*TASK ITEM*
Please restate the listing below in full, word for word.

*DATASET EXTRACT*
'''

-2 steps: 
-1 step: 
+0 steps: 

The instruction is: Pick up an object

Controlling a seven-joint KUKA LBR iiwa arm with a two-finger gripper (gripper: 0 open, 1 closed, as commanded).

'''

*ANSWER TO THIS TASK*
-2 steps: 
-1 step: 
+0 steps: 

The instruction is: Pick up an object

Controlling a seven-joint KUKA LBR iiwa arm with a two-finger gripper (gripper: 0 open, 1 closed, as commanded).

The output given is complete.